Repositioning Drugs Against COVID-19 Using Network-Based Label Propagation
Motivated by the critical need to understand the pathogenesis of COVID-19, we present a genome-scale, systems-level computational methodology that aims to reveal host biological processes that may be used by SARS-CoV-2 to infect cells. We adapt and specialize network label propagation methods to predict human proteins that may directly or indirectly interact with SARS-CoV-2. Our results shed light on new aspects of infection mechanisms used by the virus and prioritize drug targets for COVID-19. The top-ranked proteins we identify are enriched in host biological processes that are potentially co-opted by the virus.
We discuss insights generated by our methodology on abnormal blood coagulation observed in COVID-19 patients. Our prioritized lists of human proteins, protein networks, and drug targets are available as resources for researchers who are studying host-SARS-CoV-2 biology or repositioning drugs or developing therapeutics as anti-COVID-19 agents. The reproducible methodology we develop can be used virtually without modifications for other viruses.

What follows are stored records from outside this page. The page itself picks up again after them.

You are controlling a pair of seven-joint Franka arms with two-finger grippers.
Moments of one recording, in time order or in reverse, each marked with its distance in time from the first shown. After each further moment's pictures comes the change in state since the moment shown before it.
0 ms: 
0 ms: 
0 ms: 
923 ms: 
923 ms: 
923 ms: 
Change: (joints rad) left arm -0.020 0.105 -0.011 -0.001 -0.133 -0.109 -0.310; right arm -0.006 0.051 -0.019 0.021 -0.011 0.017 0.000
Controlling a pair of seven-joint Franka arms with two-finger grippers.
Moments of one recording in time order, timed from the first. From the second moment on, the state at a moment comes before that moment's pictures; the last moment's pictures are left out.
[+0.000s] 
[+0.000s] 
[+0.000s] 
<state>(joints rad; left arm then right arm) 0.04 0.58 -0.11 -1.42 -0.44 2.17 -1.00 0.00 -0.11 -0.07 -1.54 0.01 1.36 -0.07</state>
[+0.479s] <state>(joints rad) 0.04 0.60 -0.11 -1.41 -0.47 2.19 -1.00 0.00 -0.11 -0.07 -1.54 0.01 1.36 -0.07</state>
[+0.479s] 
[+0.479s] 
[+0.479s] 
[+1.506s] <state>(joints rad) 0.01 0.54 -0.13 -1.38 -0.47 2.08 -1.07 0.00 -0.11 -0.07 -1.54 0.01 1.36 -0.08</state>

T. M. Murali is a professor in the Department of Computer Science at Virginia Tech. He is the associate director for the Computational Tissue Engineering interdisciplinary graduate education program. His research group develops phenomenological and predictive models dealing with the function, behavior, and properties of large-scale molecular interaction networks in the cell. He received his undergraduate degree in computer science from the Indian Institute of Technology, Madras and his Sc. M. and Ph. D. degrees from Brown University. Murali is a Distinguished Scientist of the Association for Computing Machinery.